Task instructions: All pictures are to be omitted while the lines starting at the line with "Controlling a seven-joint" and ending at the line with "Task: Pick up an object" in the material below are retyped exactly, both ends included.

Provided material:
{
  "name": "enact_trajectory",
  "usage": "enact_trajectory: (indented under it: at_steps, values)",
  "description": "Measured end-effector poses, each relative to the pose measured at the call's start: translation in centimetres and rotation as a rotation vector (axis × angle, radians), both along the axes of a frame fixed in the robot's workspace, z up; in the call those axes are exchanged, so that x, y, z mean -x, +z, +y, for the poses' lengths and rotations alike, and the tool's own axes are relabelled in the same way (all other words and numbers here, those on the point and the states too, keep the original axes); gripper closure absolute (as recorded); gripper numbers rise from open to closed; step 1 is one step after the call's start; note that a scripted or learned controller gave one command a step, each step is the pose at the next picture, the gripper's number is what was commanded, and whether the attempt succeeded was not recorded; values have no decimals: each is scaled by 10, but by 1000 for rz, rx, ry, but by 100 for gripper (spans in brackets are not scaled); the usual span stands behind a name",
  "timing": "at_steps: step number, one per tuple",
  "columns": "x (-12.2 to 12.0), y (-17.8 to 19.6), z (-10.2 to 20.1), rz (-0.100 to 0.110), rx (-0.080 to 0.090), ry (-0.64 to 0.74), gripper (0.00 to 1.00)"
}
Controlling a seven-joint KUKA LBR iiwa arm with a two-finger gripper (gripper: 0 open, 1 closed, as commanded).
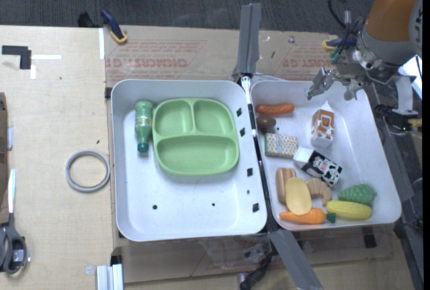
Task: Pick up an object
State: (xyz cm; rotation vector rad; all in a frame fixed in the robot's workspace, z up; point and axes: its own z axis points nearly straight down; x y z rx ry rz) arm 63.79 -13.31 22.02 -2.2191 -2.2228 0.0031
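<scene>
My gripper [334, 86] hangs over the far edge of the right bin [376, 141], its two fingers spread open with nothing between them. Below it in that bin lie an orange-and-white carton [323, 126], a hot dog [275, 108], a brown item [267, 123], a checked cracker block [281, 145], a black-and-white cow-print carton [322, 167], bread pieces [296, 191], a carrot [304, 217], a corn cob [349, 209] and a green vegetable [357, 193].
The left bin [181, 215] holds a green divided plate [195, 135] and a green bottle [143, 124]. A tape ring [88, 170] and scissors [12, 242] lie on the bench to the left. A grey divider post [249, 40] stands between the bins.
</scene>
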Motion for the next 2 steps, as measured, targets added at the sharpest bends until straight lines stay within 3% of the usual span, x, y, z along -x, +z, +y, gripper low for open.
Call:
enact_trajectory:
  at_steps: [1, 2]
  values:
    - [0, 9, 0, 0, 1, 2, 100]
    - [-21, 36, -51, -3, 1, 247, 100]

Response for this exercise:
Controlling a seven-joint KUKA LBR iiwa arm with a two-finger gripper (gripper: 0 open, 1 closed, as commanded).
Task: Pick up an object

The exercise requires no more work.